On top of that, he had the leaked critique by Bank of England governor Mervyn King describing Prime Minister David Cameron and his Chancellor George Osborne as "out of their depth."

Yet Mr Miliband chose instead to base his attack on another leaked document in which William Hague had described himself, Mr Cameron and Mr Osborne as 'Thatcher's children.'

"I would rather be a child of Thatcher than a son of Brown," the Prime Minister responded, ramming home the open goal to hoots of laughter from the government benches.

For Mr Miliband to attack the coalition for its Thatcherite tendencies was politically inept on so many levels it is hard to know where to start.

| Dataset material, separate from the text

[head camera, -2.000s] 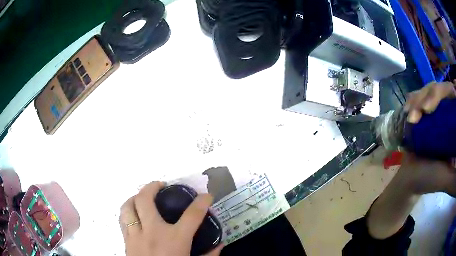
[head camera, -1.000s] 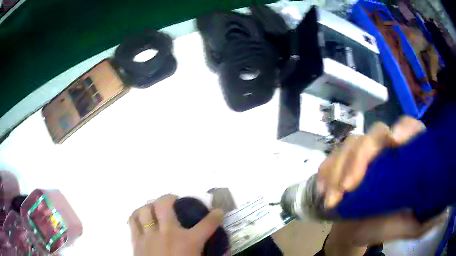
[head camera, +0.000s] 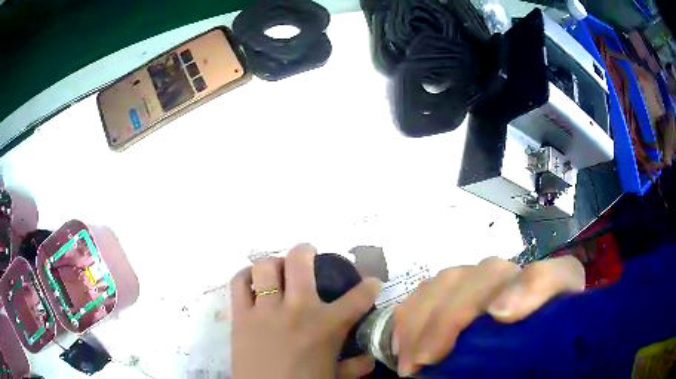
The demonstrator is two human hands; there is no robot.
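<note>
A black cover [head camera: 337, 277] shows between the fingers of my left hand [head camera: 296, 318], which holds it near the table's front edge. The part below the cover is hidden by my hand. My right hand [head camera: 474, 307] is closed around the nose end of the blue electric screwdriver [head camera: 563, 337]. The screwdriver lies slanted from the lower right, and its pale metallic nose meets the right side of the black cover. The bit tip cannot be seen. A printed paper sheet [head camera: 400, 287] lies partly under my hands.
Open pink housings [head camera: 122, 277] with green boards stand at the left, a small black square part [head camera: 85, 356] beside them. A lit smartphone [head camera: 174, 85] and black cover rings [head camera: 285, 55] lie at the back. More stacked rings [head camera: 430, 96], a screw feeder [head camera: 493, 163] and a blue bin [head camera: 619, 111] are right.
My right hand has brought the screwdriver left from the far right, its nose now at the black cover. My left hand still holds the cover. The camera view has shifted.
</note>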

To begin with, Mrs Thatcher would not even have contemplated some of the things the coalition is doing, particularly in the area of welfare, so the comparison breaks down at the first hurdle.

But the real problem with referencing Margaret Thatcher in contemporary political debate is the wildly differing reactions she still elicits, even 20 years on from her downfall.

Labour's core voters may still regard her as the devil incarnate - but to many of the swing voters the party needs to win back, she was, and remains, a heroine.

Inevitably, the mounting discontent over Ed's slow start has led to continuing speculation that South Shields MP David Miliband might yet get a second shot at the leadership.

For my part, I can't see it. David may have deserved to get the job in September, but his brother's performance since then is in danger of trashing the entire Miliband brand.

It is simply inconceivable to my mind that, charged with finding another new leader at this stage, the party would replace a failed Miliband with….another Miliband.

Shadow Foreign Secretary Yvette Cooper, who should have stood for the job this time round, is surely in pole position to take over should the opportunity arise.

What will probably save Ed Miliband is that Labour doesn't really do leadership assassinations. They knew Michael Foot was going to lose badly in 1983, yet passed up the chance to put Denis Healey into the job instead.

They probably knew Gordon Brown was going to lose in 2010, but again, they failed to move decisively against him.

The big difference, though, between those two leaders and the current one is that while they, at least to begin with, could claim the support of their own MPs, Mr Miliband was foisted on his by the wider party.

And, of course, there was another recent party leader who found himself in exactly that position. His initials were IDS.